Let’s take an example of weather service. In the below code, we are testing that there is a service which gets the temperature and it is an asynchronous service because it needs to call out a meteorologist and it will take some time. This way we can inject the weather service, get the temperature and make assertions on that. In this scenario, calling is not done anywhere and not returning any promises. We have two different asynchronous events going on and we are assured that both of them will complete before test exits.

/Testing a service that returns a promise

it('should get the temperature',

                async(inject([WeatherService], (weather: WeatherService) => {

                weather.getTemp('London').then((temp) => {

                expect(temp).toEqual(16);

                });

                weather.getTemp('Seattle').then((temp) => {

                expect(temp).toEqual(19);

                });

                })));

Other utilities

1- Utilities for working with observables

Utilities are more prevalent when they are something of a problem for the testing framework. It is because they setup polling timeouts which aren’t easily tested with the async utilities we have now. These observables framework itself essentially creates a log of events as a string. It makes a good set-up for testing for Angular.

2- Ergonomics for dealing with async and dispatching events

Ergonomics for new functions and dispatching events can be improved on different browsers.

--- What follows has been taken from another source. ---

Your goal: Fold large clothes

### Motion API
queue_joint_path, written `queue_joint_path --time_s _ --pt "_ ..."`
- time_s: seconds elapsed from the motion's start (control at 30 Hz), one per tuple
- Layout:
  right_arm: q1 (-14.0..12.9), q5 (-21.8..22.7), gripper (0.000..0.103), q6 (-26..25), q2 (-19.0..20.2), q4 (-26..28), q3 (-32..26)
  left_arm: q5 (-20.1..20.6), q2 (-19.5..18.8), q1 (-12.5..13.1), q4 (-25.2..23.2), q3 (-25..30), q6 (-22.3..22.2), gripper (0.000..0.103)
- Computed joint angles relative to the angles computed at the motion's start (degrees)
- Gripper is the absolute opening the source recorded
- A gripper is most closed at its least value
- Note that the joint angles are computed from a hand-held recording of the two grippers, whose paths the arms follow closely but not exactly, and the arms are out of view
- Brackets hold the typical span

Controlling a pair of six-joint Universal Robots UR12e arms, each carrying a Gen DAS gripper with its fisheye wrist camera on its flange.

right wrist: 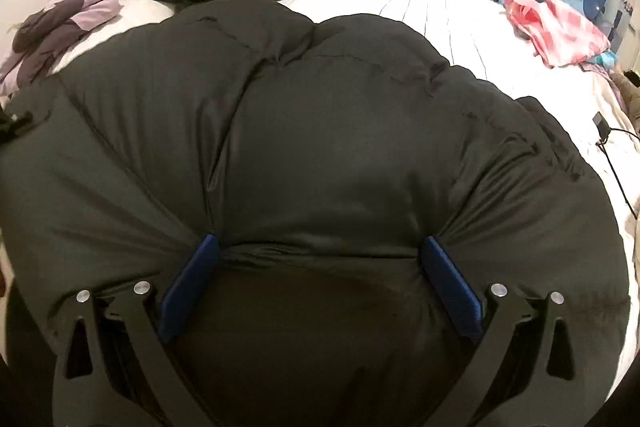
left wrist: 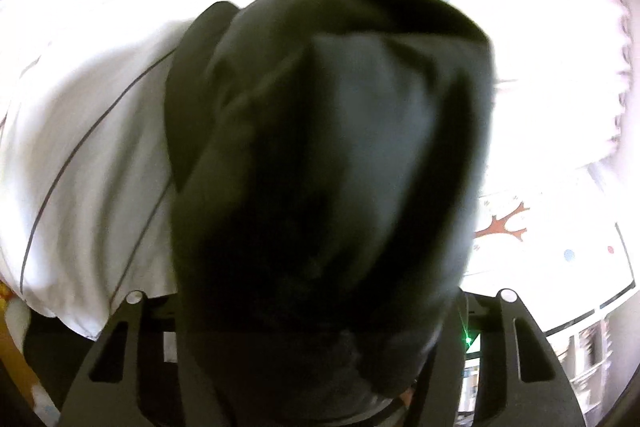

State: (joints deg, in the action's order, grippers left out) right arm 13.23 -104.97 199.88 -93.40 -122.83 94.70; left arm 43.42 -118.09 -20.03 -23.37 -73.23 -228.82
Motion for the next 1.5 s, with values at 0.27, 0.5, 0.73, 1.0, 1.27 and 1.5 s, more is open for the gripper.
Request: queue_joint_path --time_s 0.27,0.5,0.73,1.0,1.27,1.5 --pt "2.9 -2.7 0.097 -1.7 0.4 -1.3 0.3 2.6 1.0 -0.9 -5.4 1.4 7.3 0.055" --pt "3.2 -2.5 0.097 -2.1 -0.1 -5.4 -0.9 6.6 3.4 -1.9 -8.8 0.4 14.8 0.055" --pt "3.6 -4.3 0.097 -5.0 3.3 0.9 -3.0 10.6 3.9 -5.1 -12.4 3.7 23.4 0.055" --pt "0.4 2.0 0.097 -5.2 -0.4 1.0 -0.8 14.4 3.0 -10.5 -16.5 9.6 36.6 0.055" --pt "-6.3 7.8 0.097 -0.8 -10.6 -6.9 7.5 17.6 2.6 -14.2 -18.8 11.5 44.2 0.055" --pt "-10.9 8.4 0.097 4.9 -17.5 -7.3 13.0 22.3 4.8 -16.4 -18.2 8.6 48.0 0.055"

It takes time because it will allow you to use async-await and over language features coming down the pipes to make it bit a cleaner way.

Example Case: When I initiate react component, I need to make 2 different async http calls and wait for their results. These 2 calls will ideally put their data in 2 different reducers. I understand the pattern for making a single async call. However, I don’t see any good samples for making multiple async calls, having them execute in parallel and wait for both their results to arrive. What is the redux way of doing this?